Birinci sorunuzun yanıtını
daha önce vermiştim, ama yineleyeyim. Mimarlık okullarına öğrenci alınırken
kesinlikle yetenek sınavı yapılmalı. Bunu Güzel Sanatlar Akademisi örneğinde
yaşadık ve çok da başarılı olduğunu gördük.
İyi mimarı diğerlerinden ayıran fark öncelikle "sahici" olmasındadır.
Ama "iyilik" durumu farklı ölçütler üzerinden de değerlendirilebilir.
Mesleğe sadakat, yetenekleri doğru kullanma, çağı yakalama kimi kez
"iyi" olmanın da ölçütlerini sunabilir.
Yeni bir mimari tarz ancak yeni bir paradigma ve farklı bir bakış açısı
ile yaratılabilir.
Merhaba,
Türkiye'de büyük denebilecek mimarlık ofisi sayısı çok çok az, hatta bir
kaç tane olduğu bile söylenebilir.
Bunun nedeni sizce nedir?
Bir de acaba Haydar Karabey - Erdal Özyurt ortaklığı sürseydi bugün her
iki mimar da farklı bir konumda olur muydu?
Türkiye'de büyük mimarlık
ofislerinin olmaması, sanırım bir çevre ülkesi olmasıyla ilgili.
"Mamut" olarak adlandırılan büyük mimarlık şirketleri birkaç
merkez ülke dışında pek yok, çünkü nesnel koşullar buna uygun değil.

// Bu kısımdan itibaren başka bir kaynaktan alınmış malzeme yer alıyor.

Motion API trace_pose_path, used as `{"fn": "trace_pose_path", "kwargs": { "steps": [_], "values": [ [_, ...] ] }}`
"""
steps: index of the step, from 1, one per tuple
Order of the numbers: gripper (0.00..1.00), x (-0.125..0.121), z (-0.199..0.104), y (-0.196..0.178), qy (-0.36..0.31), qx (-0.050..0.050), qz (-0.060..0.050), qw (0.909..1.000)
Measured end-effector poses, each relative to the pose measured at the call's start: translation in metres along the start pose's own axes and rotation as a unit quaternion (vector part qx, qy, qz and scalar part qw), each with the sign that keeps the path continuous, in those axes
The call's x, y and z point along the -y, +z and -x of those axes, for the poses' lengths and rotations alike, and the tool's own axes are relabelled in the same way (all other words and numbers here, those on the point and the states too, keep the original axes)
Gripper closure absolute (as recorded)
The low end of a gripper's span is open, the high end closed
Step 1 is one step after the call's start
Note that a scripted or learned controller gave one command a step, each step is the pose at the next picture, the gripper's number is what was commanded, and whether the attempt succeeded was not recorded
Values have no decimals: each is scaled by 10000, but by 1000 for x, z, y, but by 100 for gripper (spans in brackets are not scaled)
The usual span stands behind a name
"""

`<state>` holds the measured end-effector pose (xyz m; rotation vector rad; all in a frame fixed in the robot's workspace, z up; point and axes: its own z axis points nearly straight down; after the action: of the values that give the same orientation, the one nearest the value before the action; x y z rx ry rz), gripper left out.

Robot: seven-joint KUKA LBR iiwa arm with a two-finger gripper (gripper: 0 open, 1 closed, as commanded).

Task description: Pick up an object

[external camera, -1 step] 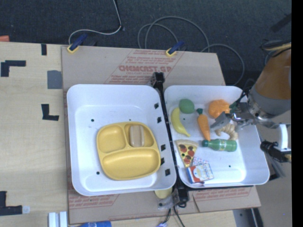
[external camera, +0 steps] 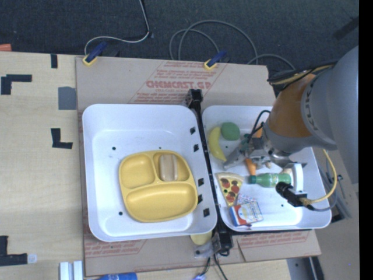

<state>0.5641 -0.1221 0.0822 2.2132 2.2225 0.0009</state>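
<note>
Grey arm (external camera: 326,104) with orange band (external camera: 289,111), reaching in from the right, wrist down over the right bin (external camera: 312,217). Gripper (external camera: 247,151) low among the toys; fingers lost in clutter, so cannot tell whether spread or pressed together, and nothing visibly pinched.

Around the gripper: just left, a smooth curved yellow banana (external camera: 215,143); up and left, a rounded matte green lump (external camera: 229,130); right beside it, a small orange carrot-like piece (external camera: 250,167); just below, a glossy green bottle (external camera: 267,179) lying on its side with a white cap end; lower left, a flat wedge of toy pizza (external camera: 229,188) with red spots; farther below, a flat printed packet (external camera: 245,211), red, white and blue. A black cable (external camera: 294,196) curling off the wrist toward the bin's right rim.

Well to the left, in the left bin (external camera: 96,150): a yellow plastic tray (external camera: 154,200), rounded, in three compartments, with a tan oblong bun (external camera: 168,167) in its upper right compartment.

Both bins shallow, white, smooth plastic, rounded corners, touching along a black clipped seam. Beneath them brown cardboard (external camera: 169,83) with red print, clamped at its far edge, on a pale wood bench (external camera: 35,156) with black tape marks. Beyond, dark carpet (external camera: 58,10) with looping wires.
</note>
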Motion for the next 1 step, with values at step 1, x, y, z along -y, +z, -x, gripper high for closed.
{"fn": "trace_pose_path", "kwargs": {
  "steps": [1],
  "values": [
    [100,0,3,-15,16,3,13,10000]
  ]
}}
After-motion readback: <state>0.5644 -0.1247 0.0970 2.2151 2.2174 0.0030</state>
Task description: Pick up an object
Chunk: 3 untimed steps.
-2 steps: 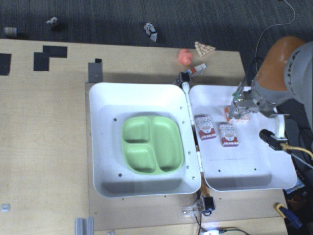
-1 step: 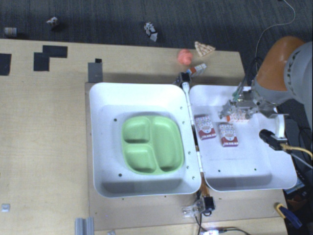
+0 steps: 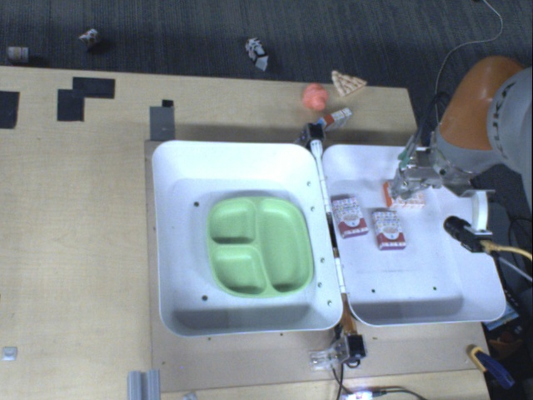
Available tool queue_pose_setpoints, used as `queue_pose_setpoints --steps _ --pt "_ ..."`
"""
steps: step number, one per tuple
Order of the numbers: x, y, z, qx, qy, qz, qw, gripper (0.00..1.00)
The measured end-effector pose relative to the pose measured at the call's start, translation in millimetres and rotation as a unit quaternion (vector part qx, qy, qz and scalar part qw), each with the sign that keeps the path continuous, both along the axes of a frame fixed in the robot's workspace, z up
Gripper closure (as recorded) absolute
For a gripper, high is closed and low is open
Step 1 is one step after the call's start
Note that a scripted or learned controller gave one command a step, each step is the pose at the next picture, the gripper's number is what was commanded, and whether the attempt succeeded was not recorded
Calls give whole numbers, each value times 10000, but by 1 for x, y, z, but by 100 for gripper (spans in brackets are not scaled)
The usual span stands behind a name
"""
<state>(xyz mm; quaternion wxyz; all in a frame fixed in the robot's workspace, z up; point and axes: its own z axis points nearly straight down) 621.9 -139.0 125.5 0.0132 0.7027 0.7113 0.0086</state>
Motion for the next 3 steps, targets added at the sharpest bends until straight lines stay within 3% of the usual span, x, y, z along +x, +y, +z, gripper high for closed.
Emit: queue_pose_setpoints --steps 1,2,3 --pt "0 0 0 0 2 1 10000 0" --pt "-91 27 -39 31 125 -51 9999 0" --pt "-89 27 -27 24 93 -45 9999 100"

Fakat zaman zaman içinde 80 kişiye yakın çalışanı barındıran mimarlık
bürolarının olduğunu biliyoruz, ne var ki bunların da sürekliliği yok. Ülkenin
ekonomik büyüklüğüyle ilgili bir durum bu. Belki tartışmamız gereken büyüklük
değil, çağdaş dünyaya nitelikle eklemlenme.
Limited ortaklığı üçlü bir yapıydı (H.Karabey, E.Özyurt, B.Karabey) ve
birbirlerini tamamlayan kişilerden oluşuyordu. Sürseydi nereye giderdi? Bunu
değerlendirebilme şansı yok. Çünkü ekonomik kriz, son dört-beş yıldır,
her halükarda mimari üretimin önünü kesin bir şekilde kesti. Bu yüzden,
Limited yapısını korusaydı ne olurdu sorusunu yanıtlamak çok zor.
quote:Yakın geçmişte Arkitera'nın düzenlediği Arkimeet toplantıları için Türkiye'ye gelen Wolf Prix'in ofisinde 100'e yakın kişi çalışıyor.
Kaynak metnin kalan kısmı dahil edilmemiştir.